Task objective
For each line below, write it out exactly as it appears.

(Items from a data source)
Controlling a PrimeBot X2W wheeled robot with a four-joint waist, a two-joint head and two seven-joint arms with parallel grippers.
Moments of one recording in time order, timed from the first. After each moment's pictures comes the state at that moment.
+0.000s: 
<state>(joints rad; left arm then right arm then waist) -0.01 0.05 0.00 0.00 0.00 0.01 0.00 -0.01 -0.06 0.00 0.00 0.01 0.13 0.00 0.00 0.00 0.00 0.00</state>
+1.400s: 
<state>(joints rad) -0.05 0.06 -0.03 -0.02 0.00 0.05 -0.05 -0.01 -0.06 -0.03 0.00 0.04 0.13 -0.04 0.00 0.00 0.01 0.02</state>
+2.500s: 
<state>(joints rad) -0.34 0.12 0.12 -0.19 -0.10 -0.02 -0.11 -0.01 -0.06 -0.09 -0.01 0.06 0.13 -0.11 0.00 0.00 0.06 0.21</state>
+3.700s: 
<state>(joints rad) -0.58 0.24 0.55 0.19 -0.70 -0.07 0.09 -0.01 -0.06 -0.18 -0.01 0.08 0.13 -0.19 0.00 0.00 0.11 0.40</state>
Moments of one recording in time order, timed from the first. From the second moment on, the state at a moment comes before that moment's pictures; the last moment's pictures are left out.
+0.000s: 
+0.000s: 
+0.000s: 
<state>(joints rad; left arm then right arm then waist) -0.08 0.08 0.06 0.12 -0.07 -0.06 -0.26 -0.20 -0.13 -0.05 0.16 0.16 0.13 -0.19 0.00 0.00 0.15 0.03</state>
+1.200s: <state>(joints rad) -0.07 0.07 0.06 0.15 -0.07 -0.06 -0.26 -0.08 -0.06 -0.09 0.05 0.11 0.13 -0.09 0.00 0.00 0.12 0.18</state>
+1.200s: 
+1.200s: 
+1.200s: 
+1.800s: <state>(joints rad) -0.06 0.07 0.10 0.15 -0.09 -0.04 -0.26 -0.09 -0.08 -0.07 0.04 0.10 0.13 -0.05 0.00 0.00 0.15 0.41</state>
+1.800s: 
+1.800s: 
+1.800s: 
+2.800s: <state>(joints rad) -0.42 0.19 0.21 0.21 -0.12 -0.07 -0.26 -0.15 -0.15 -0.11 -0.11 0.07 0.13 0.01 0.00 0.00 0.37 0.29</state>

Output for this exercise
Controlling a PrimeBot X2W wheeled robot with a four-joint waist, a two-joint head and two seven-joint arms with parallel grippers.
Moments of one recording in time order, timed from the first. After each moment's pictures comes the state at that moment.
+0.000s: 
<state>(joints rad; left arm then right arm then waist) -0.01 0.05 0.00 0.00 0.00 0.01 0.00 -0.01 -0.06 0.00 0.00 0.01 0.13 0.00 0.00 0.00 0.00 0.00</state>
+1.400s: 
<state>(joints rad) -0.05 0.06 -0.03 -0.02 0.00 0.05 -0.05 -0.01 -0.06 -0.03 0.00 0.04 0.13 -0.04 0.00 0.00 0.01 0.02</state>
+2.500s: 
<state>(joints rad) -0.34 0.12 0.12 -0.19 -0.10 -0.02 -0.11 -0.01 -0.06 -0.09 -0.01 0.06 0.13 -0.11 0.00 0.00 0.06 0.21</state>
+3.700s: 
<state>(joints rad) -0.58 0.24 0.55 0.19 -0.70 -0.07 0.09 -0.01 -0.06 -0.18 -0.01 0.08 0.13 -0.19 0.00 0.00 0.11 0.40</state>
Moments of one recording in time order, timed from the first. From the second moment on, the state at a moment comes before that moment's pictures; the last moment's pictures are left out.
+0.000s: 
+0.000s: 
+0.000s: 
<state>(joints rad; left arm then right arm then waist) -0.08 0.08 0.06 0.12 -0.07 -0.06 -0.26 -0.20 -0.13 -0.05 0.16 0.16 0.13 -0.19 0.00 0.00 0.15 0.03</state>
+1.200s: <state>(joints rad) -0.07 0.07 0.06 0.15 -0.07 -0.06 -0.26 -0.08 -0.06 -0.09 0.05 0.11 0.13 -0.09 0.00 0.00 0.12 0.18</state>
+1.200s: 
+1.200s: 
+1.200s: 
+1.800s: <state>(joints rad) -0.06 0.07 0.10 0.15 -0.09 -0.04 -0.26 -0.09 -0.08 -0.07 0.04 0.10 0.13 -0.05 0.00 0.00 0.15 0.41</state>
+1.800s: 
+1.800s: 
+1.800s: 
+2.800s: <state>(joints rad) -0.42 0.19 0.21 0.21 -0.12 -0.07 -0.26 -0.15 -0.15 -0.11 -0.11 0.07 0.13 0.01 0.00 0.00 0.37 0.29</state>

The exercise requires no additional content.